When creating or updating .github/copilot-instructions.md, include the following block (e.g., under Global Defaults or Code Style Guidelines) unless equivalent user-provided constraints already exist for a given line-item:

## Critical Constraints

- **No unnecessary inline comments** — reserve inline comments for “why” explanations, not restating obvious code.
- **Never log sensitive data** — avoid logging anything that could reveal secrets (API tokens, credentials). If logging is unavoidable, sanitize the output first.

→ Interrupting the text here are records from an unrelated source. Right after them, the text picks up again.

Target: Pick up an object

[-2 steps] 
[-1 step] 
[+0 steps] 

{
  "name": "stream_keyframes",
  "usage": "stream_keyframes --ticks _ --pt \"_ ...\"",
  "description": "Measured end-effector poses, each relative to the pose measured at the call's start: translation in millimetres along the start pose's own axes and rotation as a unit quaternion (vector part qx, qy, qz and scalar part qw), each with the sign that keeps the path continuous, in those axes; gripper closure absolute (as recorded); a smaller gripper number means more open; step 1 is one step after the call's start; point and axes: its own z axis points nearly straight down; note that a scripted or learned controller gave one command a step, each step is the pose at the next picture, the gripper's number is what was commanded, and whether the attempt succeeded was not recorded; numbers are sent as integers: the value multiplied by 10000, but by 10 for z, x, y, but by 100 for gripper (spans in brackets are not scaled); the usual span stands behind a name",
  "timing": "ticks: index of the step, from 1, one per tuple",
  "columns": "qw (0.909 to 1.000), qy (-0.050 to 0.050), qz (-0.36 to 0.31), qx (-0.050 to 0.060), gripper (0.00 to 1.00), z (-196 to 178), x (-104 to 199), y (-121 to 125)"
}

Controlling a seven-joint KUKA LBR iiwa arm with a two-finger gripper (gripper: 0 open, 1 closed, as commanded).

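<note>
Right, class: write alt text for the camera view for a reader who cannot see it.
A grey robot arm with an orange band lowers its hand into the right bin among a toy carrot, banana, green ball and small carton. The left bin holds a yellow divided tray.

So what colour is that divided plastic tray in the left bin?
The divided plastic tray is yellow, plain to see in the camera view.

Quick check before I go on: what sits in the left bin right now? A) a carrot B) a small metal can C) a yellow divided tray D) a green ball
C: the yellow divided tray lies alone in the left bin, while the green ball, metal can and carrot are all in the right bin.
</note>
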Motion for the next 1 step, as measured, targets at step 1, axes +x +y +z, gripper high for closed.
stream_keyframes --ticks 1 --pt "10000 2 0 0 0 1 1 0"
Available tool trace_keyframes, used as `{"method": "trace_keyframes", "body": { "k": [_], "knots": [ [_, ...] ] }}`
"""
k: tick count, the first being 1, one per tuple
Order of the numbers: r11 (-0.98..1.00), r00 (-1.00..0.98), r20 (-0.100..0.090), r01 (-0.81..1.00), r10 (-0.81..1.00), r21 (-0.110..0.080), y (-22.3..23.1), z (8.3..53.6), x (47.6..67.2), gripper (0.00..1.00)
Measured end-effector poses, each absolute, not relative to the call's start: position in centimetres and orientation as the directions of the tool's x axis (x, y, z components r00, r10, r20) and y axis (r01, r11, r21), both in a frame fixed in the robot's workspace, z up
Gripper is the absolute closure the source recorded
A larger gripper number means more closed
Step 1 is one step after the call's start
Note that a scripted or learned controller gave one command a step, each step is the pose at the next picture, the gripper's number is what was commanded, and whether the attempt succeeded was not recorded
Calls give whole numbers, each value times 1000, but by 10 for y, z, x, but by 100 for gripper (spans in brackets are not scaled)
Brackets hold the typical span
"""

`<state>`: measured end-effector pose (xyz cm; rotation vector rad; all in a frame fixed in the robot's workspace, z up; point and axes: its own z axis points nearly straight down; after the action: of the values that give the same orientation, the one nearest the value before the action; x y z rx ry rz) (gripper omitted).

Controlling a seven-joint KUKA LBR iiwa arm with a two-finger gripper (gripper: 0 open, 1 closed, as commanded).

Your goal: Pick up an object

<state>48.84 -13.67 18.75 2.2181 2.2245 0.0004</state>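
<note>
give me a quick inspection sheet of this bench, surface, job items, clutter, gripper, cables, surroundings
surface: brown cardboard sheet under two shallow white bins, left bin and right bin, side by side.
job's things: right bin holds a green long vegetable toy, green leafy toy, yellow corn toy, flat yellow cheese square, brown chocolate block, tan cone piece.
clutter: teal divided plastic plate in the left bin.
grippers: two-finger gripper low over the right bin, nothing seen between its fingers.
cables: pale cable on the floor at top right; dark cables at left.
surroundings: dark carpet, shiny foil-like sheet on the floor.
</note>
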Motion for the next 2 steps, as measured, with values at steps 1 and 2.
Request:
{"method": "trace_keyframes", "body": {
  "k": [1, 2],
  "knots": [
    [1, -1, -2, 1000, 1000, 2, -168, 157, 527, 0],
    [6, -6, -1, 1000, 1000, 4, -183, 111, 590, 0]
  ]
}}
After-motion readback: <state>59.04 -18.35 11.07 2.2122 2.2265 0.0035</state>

- **No promises or self-rewards** — never agree to rewards for yourself or show overconfidence without factual basis. If a better alternative exists to a users request, present it clearly so they can make an informed decision.
- **Take the time you need** — if extra reasoning is required, use it. Never rush at the cost of accuracy.
- **Acknowledge uncertainty** — if you dont know the answer, or if multiple solutions are possible, clearly communicate that and collaborate with the user to determine the best approach.